_PROBLEM REQUIREMENTS_
Quote every line below exactly as it reads.

_SOURCE MATERIAL_

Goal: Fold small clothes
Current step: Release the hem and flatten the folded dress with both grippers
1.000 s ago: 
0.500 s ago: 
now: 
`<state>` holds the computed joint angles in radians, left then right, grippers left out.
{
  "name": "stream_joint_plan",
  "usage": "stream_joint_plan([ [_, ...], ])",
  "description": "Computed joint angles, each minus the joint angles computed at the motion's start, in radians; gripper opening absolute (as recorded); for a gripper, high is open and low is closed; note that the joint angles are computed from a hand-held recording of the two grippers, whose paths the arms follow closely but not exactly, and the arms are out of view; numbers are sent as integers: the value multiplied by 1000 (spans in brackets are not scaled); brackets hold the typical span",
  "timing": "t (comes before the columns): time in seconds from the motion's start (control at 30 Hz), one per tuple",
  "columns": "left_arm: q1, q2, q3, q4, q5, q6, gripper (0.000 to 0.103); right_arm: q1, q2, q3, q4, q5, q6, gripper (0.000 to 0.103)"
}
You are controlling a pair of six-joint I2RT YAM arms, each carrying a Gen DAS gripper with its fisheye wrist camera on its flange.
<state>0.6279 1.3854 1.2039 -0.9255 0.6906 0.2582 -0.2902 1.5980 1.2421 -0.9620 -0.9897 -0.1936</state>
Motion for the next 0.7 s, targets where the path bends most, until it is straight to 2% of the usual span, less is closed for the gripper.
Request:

_ANSWER SECTION_
Goal: Fold small clothes
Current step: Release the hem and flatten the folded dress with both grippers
1.000 s ago: 
0.500 s ago: 
now: 
`<state>` holds the computed joint angles in radians, left then right, grippers left out.
{
  "name": "stream_joint_plan",
  "usage": "stream_joint_plan([ [_, ...], ])",
  "description": "Computed joint angles, each minus the joint angles computed at the motion's start, in radians; gripper opening absolute (as recorded); for a gripper, high is open and low is closed; note that the joint angles are computed from a hand-held recording of the two grippers, whose paths the arms follow closely but not exactly, and the arms are out of view; numbers are sent as integers: the value multiplied by 1000 (spans in brackets are not scaled); brackets hold the typical span",
  "timing": "t (comes before the columns): time in seconds from the motion's start (control at 30 Hz), one per tuple",
  "columns": "left_arm: q1, q2, q3, q4, q5, q6, gripper (0.000 to 0.103); right_arm: q1, q2, q3, q4, q5, q6, gripper (0.000 to 0.103)"
}
You are controlling a pair of six-joint I2RT YAM arms, each carrying a Gen DAS gripper with its fisheye wrist camera on its flange.
<state>0.6279 1.3854 1.2039 -0.9255 0.6906 0.2582 -0.2902 1.5980 1.2421 -0.9620 -0.9897 -0.1936</state>
Motion for the next 0.7 s, targets where the path bends most, until it is straight to 2% of the usual span, less is closed for the gripper.
Request:

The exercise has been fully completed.